Physician-made pericardium stent graft as a potential endovascular alternative for infectious aortic disease – an ex-vivo proof-of-concept study

Introduction

The treatment of infectious aortic disease, such as infected native aortic aneurysms or aortic fistulas is still challenging. Open surgical debridement and reconstruction using biological material is the treatment of choice. ¹ This includes, for example, autologous deep vein, cryopreserved cadaveric aorta or bovine pericardial prostheses. However, these procedures are associated with high morbidity and mortality. ¹ Thus, long-term antibiotic treatment together with the best supportive care measures avoiding invasive graft removal is being discussed more frequently. ²

Often, such high-risk patients present as emergencies with bleeding complications at risk of death. In these cases, a standard polyester stent graft can be implanted as a bridging procedure. After stabilisation, the stent graft is typically replaced by open means, as the biologically inactive fabric of the covered stent grafts cannot be effectively treated with current anti-infective agents and consequently becomes infected, too. ¹

The question arises whether other materials can be used as primary fabric in such detrimental situations, less susceptible to infections or on which anti-infective agents work better than on alloplastic materials. In addition, a better outcome due to reduced invasiveness might be achieved with an endovascular procedure using biologically covered stent grafts.

As demonstrated more than 20 years ago for cardiac stents, other materials, such as bovine pericardium can be used instead of polyester to cover stent grafts. ³ Here, successful implantation has been shown in animal experiments and in humans. ³

For this purpose, a novel proof-of-concept in an ex-vivo model elucidates, whether the preparation of such a “biological aortic stent graft” is possible at all.

Technique

We performed the implantation in a 3D ex-situ model, initially used as a prototype of a fenestrated stent graft. The pericardium stent graft could be unpacked and released without any problems. A proper positioning with sufficient sealing was achieved (Supplemental Figure 2C and D, Video S2).

Discussion

In this proof-of-concept experiment, we demonstrated that it is technically feasible to prepare a pericardium aortic stent graft and implant it successfully after re-sheathing in an ex-vivo model.

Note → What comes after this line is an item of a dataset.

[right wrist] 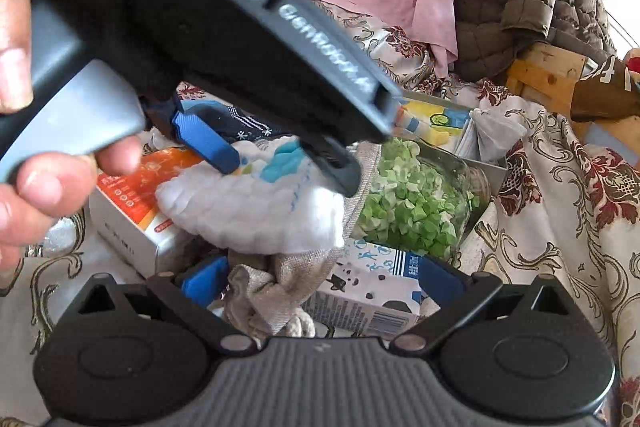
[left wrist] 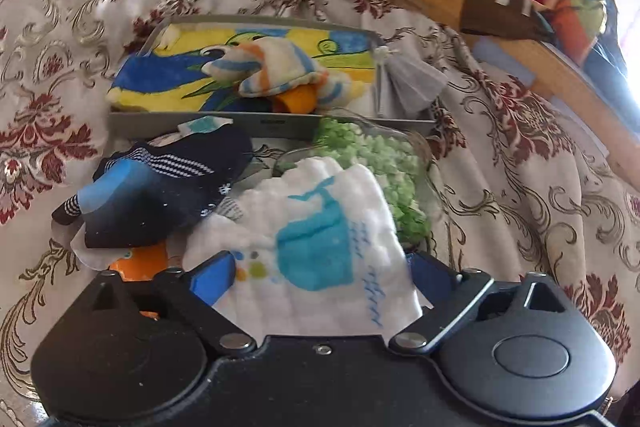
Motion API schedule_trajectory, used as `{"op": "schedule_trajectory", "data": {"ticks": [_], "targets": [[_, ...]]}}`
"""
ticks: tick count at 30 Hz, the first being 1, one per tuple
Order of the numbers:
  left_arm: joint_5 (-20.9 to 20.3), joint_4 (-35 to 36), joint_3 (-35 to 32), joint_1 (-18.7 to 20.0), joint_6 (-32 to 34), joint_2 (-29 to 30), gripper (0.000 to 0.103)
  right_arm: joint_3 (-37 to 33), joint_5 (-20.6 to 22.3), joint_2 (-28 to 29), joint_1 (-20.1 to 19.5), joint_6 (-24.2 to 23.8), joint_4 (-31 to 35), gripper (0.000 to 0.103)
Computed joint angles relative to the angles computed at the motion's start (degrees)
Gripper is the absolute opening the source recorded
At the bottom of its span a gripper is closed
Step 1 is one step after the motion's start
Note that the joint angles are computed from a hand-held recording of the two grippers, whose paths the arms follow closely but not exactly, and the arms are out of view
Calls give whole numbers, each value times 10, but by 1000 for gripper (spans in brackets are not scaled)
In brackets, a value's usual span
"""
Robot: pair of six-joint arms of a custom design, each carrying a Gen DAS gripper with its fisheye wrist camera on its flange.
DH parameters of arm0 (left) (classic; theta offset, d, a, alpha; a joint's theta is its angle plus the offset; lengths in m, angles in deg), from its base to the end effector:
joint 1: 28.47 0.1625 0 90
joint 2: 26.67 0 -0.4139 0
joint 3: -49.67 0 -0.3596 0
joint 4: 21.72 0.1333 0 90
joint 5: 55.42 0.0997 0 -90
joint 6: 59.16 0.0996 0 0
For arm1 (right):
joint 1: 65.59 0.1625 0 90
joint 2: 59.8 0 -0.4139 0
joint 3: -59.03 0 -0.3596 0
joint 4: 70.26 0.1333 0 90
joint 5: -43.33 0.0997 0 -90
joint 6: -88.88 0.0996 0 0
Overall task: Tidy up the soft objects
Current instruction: 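Grasp the white whale-print cloth with the left tool while the right tool grasps the beige knit cloth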
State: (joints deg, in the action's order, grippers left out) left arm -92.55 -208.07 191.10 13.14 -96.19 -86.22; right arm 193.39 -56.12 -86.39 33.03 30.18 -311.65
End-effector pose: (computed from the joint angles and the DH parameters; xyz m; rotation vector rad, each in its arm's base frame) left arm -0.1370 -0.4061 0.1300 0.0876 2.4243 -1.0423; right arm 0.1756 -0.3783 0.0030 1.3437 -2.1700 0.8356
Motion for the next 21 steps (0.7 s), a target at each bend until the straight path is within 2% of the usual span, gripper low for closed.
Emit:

Applications of such a prosthesis could be numerous: For example, pericardial stent grafts could be implanted as a permanent solution in the case of infections in high-risk patients. Or, one could consider implanting this prosthesis primarily in patients with aortic fistulas who are at high perioperative risk, followed by either open surgical or endoscopic debridement, lavage, drainage and fistula closure. Even further modifications incorporating fenestrations or branches are thinkable. ⁴ Additionally, the prosthesis could be soaked in rifampicin or loaded with bacterial phage.

It is debatable whether there is enough time to create such a stent graft in emergency cases. In our experience, the time required for this corresponds to that of a physician-modified fenestrated prosthesis with approx. 2–3 fenestrations, for which we work with two teams. One team takes care of the patient (from positioning to washing and draping), the puncture and the wire placement. The other team creates the prosthesis. The duration to prepare such a graft naturally depends on experience and practice, which must be taken into account when fabricating such prostheses.

Further technical considerations include using staple sutures instead of hand-sewing. Re-sheathing could be facilitated by loading the stent graft to a large DrySeal sheath (W. L. Gore & Associate, Newark, USA) as described by the PERTINI method ⁵ (Video S3).

As an alternative to the technique described above, in urgent cases it is also possible to modify the pioneering work of Parody and colleagues from 1991 ⁶ : After preparation of the pericardial tube graft as described above (steps 1 to 6), Palmaz stents are loaded proximally and distally on valvuloplasty balloons and fixed to the pericardium by sutures. The graft can then be loaded on an appropriately sized sheath and deployed by retracting the sheath and inflating the balloons.

Conclusion

The handmade creation of a bovine pericardium covered stent prosthesis as well as the re-sheathing and deployment is technically feasible. Further studies on simulators and animal models are required for verification of the technique and durability. This proof-of-concept should also encourage reflection on whether the materials used today should be further developed to prevent prosthetic infections.